AB: Tullio Mazzotti and Fontana controlled everything. But there was also a great gallery man like Cardazzo and an artist like Jorn. Between 1967 and 1973, all these personages passed away. Without any driving force, Albisola started going through a crisis. This is where Calice Ligure comes into the picture, hosting a new generation of artists including Mondino, Arrojo, Rougemount, Moncada and Dova. In this case it was Scanavino, a native of Calice, who kept things together. I went to Calice Ligure in 1971 to present an exhibition at the Gallery of Franz Paludetto where we met painters such as Nando De Filippi. Instead, there was a void in Albisola during that period, and so I started doing things to attract these artists who in Calice worked with the galleries of Paludetto and Remo Pastori. After all, Calice is just 26-27 km from Albisola. I liked the idea of bringing artists back to Albisola to teach them how to work ceramics. This is how the generation of the Seventies and Eighties was formed in Albisola, and that for us was very gratifying.
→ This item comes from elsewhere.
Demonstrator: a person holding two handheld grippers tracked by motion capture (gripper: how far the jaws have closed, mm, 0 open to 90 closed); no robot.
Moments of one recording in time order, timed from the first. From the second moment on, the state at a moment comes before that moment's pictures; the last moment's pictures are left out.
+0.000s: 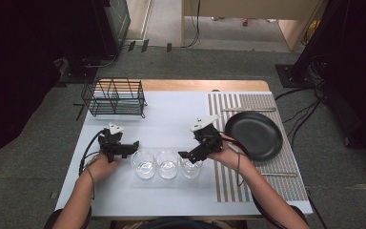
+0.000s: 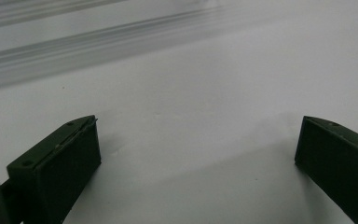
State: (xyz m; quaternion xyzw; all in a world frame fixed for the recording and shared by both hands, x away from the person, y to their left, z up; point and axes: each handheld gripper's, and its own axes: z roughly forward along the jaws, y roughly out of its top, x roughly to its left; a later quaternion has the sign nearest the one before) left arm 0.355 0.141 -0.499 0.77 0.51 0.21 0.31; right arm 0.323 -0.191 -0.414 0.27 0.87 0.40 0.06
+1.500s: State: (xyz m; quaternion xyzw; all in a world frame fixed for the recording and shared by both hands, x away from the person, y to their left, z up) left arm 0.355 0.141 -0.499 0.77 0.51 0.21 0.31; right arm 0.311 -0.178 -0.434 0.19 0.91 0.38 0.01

TC: Who was working in Albisola between the ’80s and ’90s?
AB: Eduardo Arrojo and Aldo Mondino were two of some of the most important people who I introduced to ceramics. All these artists ended up leaving some traces of their work in Albisola.
TC: With regard to your experience in Albisola during the years of Fontana and Manzoni, you tried to compensate for the void that had emerged in the ‘70s by bringing artists back to ceramics.
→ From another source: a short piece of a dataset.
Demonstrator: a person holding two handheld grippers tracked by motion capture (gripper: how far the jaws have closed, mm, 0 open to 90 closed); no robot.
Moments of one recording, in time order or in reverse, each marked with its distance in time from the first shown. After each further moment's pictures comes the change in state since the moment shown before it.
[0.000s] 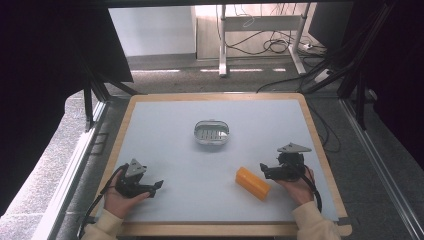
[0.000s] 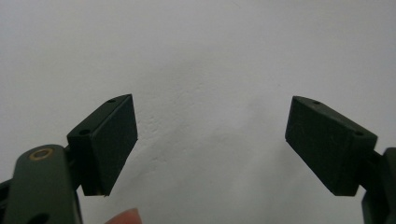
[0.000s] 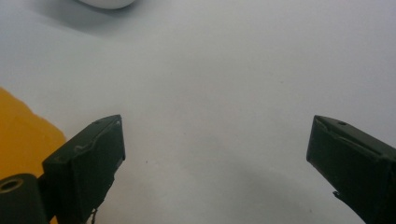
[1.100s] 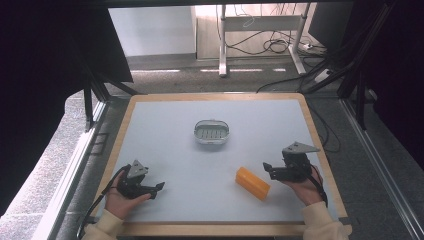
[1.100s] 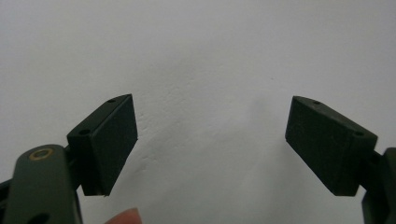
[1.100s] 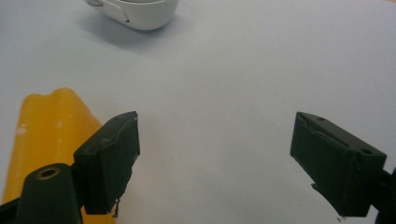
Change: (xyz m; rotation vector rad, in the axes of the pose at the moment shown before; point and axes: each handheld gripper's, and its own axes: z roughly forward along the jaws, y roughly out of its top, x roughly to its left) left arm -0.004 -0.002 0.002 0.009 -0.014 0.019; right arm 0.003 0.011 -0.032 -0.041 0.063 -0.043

AB: Fabbri and Rossello were the survivors of Albisola’s golden period. One morning I asked Fabbri to help us to fill this void. When I asked him to help, I remember that Fabbri replied by telling me something important: “Look Adriano, now it’s up to all of you, we already did our part.” And so, based on his answer and out of respect for tradition, we rolled up our sleeves and organised a myriad of exhibitions starting with Ten personages for a museum where a re-interpretation of ten of the greatest personages who had worked in Albisola affirmed a new presence. Meaning us, the youngest ones, like Scrofani, Aonzo and Viale. Wifredo Lam was still alive during that period. I remember the bread exhibition and all the bread sculptures that we made and that Lam had also been involved with. This extensive period ended with the exhibition organised in 1990 by the Chamber of Commerce entitled Albisola. Artists. Ceramics. That exhibition included many artists, meaning any and all those who had worked with ceramics in Albisola.
TC: What happened afterwards?
AB: I had hoped for the same thing that happened with me, that some young people would have the same passion for tradition, for continuing a beautiful story: a story that grows through us.
TC: Then you left ceramics for painting.
AB: Today, most of my activities revolve around painting while I use ceramics only when it helps to explain what my pictures are relating. After the ‘80s no one talked about art any more. Instead, everyone talked about the market, money, and possible or impossible careers. I felt a sense of decadence spreading throughout Europe and the United States. This was one of the reasons why I decided to go to Asia, a world unaffected by fashion and the laws of the market, in order to study different cultures, to learn new painting techniques, and to dream new dreams.
Concetto rurale by Adriano Bocca was exhibited in Albisola in 2003 on occasion of the 2nd Biennial of Ceramics in Contemporary Art.